Die Einheitswerte waren zum letztenmal 1935 festgelegt worden und entsprechen heute nur noch zu einem Bruchteil dem Zeitwert. In jedem Falle werden deshalb die neuen Bescheide für die Steuerzahler über den alten Sätzen liegen. Nach Meinung der Hausbesitzerverbände jedoch sollte die Mindestwertklausel abgeschafft werden, weil sie zu ungerecht hohen Werten führt. Selbst für Eigentumswohnungen wurden Erhöhungen von beispielsweise 5600 auf 58 000 Mark Einheitswert festgestellt.
Der Bayerische Siedler- und Eigenheimerbund berichtete von einem Grundstück, für das sogar unterschiedliche Quadratmeterpreise veranschlagt wurden. Die Parzelle liegt in Waldperlach und gehört teils zum Stadtgebiet München und teils zum Landkreis.
Die kommunalen Gutachter bewerteten daher den städtischen Teil des Bodens mit 85 Mark pro Quadratmeter, das im Landkreis München gelegene Stück dagegen nur mit 45 Mark. Demnach beträgt der Einheitswert im einen Fall 68 000 Mark und im anderen -- für eine gleich große und gleichwertige Fläche -- 36 000 Mark.
Westdeutschlands Hausbesitzern wird deshalb von ihren Verbänden pauschal empfohlen, innerhalb der vorgesehenen Frist von vier Wochen Einspruch gegen die neuen Einheitswerte einzulegen. Die Eigentümer riskieren damit wenig. Selbst bei einem umstrittenen Wert von 100 000 Mark betragen die Gebühren nur 45,50 Mark, wenn der Einspruch zurückgewiesen wird.

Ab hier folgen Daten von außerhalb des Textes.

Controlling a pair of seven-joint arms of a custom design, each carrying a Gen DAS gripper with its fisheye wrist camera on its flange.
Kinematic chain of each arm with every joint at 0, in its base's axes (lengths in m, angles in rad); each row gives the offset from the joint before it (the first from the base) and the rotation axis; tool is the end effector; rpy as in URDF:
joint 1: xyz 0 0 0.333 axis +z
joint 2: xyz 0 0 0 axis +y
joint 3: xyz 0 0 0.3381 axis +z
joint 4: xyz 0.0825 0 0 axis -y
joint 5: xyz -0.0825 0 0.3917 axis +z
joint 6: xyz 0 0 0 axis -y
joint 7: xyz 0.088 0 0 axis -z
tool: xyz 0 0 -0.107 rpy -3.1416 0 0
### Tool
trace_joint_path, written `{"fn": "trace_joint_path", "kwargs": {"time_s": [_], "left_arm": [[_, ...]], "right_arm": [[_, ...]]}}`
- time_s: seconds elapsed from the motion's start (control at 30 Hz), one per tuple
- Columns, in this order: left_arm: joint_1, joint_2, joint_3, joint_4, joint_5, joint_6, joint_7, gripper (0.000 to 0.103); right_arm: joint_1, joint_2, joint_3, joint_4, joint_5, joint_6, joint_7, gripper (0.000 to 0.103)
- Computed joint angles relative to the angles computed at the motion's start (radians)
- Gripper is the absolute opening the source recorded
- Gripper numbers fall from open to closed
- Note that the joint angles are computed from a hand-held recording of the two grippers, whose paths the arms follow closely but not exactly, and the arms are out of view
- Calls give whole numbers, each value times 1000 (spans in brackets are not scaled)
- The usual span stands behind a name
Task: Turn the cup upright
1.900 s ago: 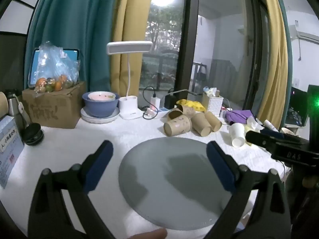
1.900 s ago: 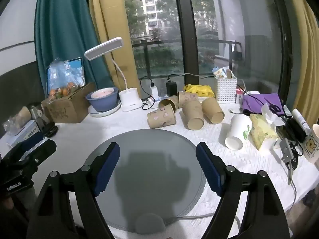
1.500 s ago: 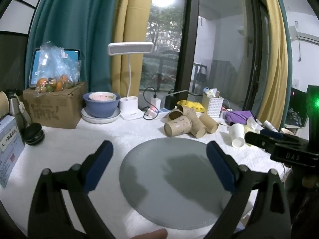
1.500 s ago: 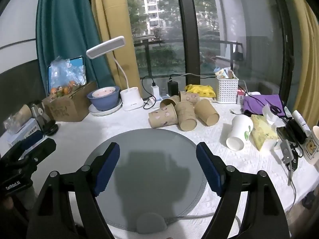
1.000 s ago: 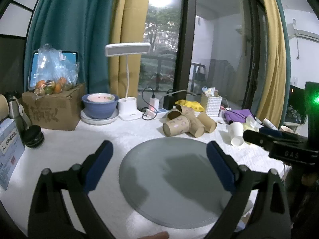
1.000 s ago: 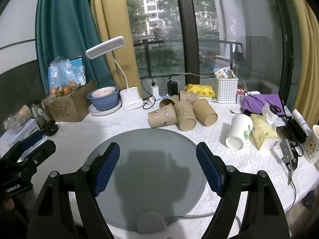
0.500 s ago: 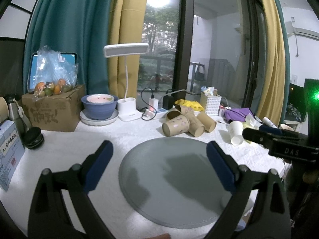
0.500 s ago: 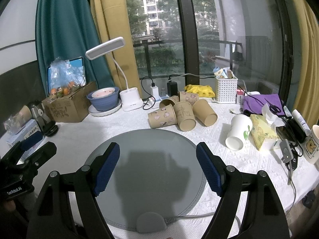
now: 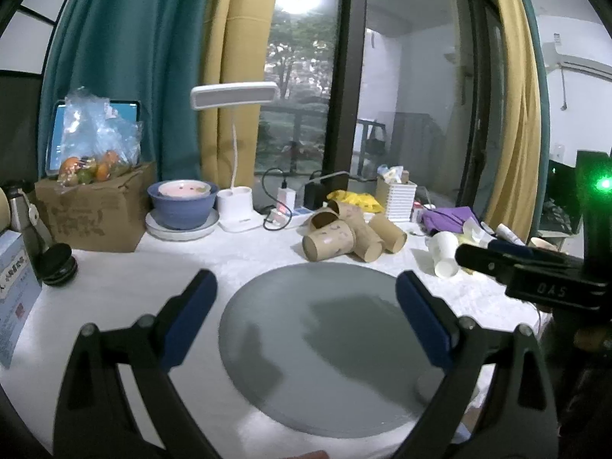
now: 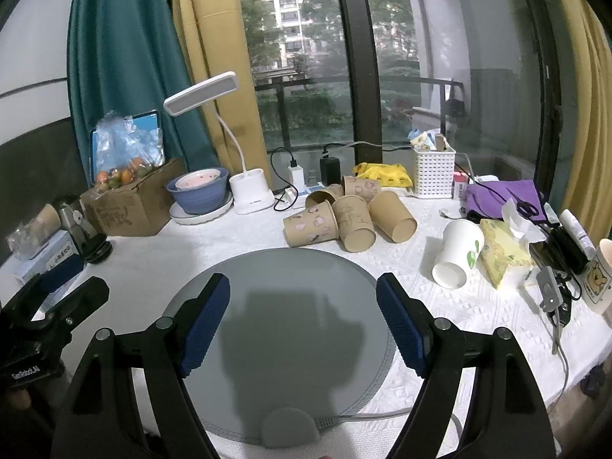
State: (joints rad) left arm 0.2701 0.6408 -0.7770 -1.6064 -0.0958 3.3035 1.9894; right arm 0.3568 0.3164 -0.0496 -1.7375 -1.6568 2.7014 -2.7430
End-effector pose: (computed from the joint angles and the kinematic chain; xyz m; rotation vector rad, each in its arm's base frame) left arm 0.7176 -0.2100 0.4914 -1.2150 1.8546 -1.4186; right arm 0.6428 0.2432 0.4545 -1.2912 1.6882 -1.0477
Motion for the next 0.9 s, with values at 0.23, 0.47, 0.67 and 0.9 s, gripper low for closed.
{"fn": "trace_joint_path", "kwargs": {"time_s": [0.23, 0.47, 0.67, 0.9], "left_arm": [[8, 3, -9, -4, 9, 4, -2, 96], [27, 16, -33, 0, 22, -2, 4, 96], [42, 17, -53, -8, 30, 2, 11, 96], [42, 22, -59, 1, 27, -3, 12, 96]], "right_arm": [[-3, -4, 1, -6, -12, 3, 11, 82], [-2, -3, 3, 0, -7, 0, 1, 82], [-2, -5, 2, -3, -7, -1, 1, 82], [-3, -1, 2, 1, -2, 0, -2, 82]]}}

Ministerialrat Dr. Rid in München sieht in dem umstrittenen Paragraphen 77 ein "vernünftiges Regulativ": Besitzer allzu großer oder wirtschaftlich gering genutzter Grundstücke würden durch die Mindestbewertung gezwungen, ganz oder teilweise zu verkaufen. Dadurch sei eine dichtere Bebauung möglich.
Rentner Hans Angerer in München-Forstenried dagegen äußerte den Verdacht, sein Besitztum solle "auf kaltem Weg" enteignet werden.